Overview
HCCL provides C and Python development APIs to implement distributed capabilities.
- C APIs implement framework adaptation in single-operator mode to achieve distributed capabilities.
- Python API implements framework adaptation in graph mode to achieve distributed optimization of TensorFlow networks on the AI processor.
This section describes how to call HCCL's C APIs to develop collective communication functions.
The following figure shows the process of calling HCCL's C APIs to implement collective communication functions.
Figure 1 Collective communication process
- Configure the cluster information, create a communicator handle, and initialize the HCCL communicator.
- Implement HCCL communications, including point-to-point communication and collective communication.
- Point-to-point communication involves directly transmitting data between two NPUs in a multi-NPU system. This method is typically used to transmit and receive activation values in pipeline parallel scenarios. HCCL provides point-to-point communication at different granularities, including single-rank RX and TX interfaces, as well as batch RX and TX interfaces.

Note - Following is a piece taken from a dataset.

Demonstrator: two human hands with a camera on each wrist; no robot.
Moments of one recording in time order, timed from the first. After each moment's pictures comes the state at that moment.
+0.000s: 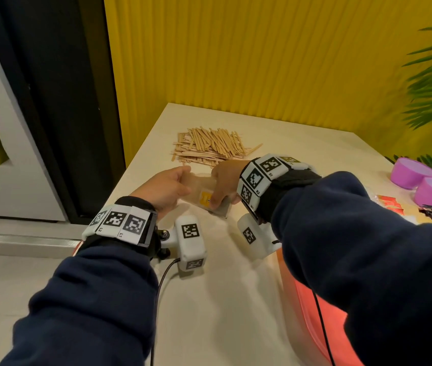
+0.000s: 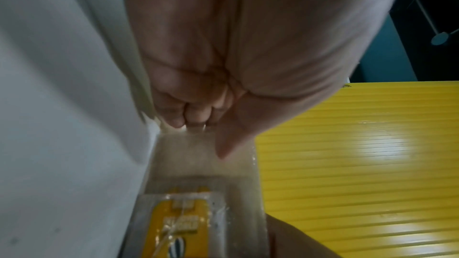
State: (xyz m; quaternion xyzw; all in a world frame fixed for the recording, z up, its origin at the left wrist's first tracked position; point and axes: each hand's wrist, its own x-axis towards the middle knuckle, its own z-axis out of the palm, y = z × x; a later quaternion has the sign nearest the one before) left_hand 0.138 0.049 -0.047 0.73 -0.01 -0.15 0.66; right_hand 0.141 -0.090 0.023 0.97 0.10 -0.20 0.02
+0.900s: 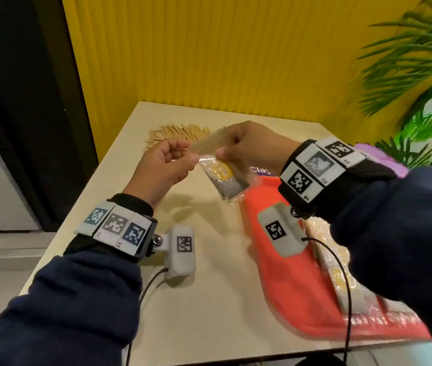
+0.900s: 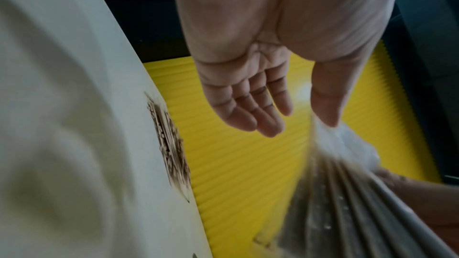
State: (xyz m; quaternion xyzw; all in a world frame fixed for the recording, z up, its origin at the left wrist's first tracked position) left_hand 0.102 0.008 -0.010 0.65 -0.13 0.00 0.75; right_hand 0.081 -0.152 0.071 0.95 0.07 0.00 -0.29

- Collective communication means that multiple NPUs participate in data transmission operations, such as AllReduce, AllGather, and Broadcast. This method is typically used for gradient synchronization and parameter update across different NPUs in a large-scale cluster. Collective communication enables all compute nodes to exchange data in parallel, efficient, and orderly mode, improving data transmission efficiency.
- After collective communication is complete, destroy the communicator and free the memory and stream resources.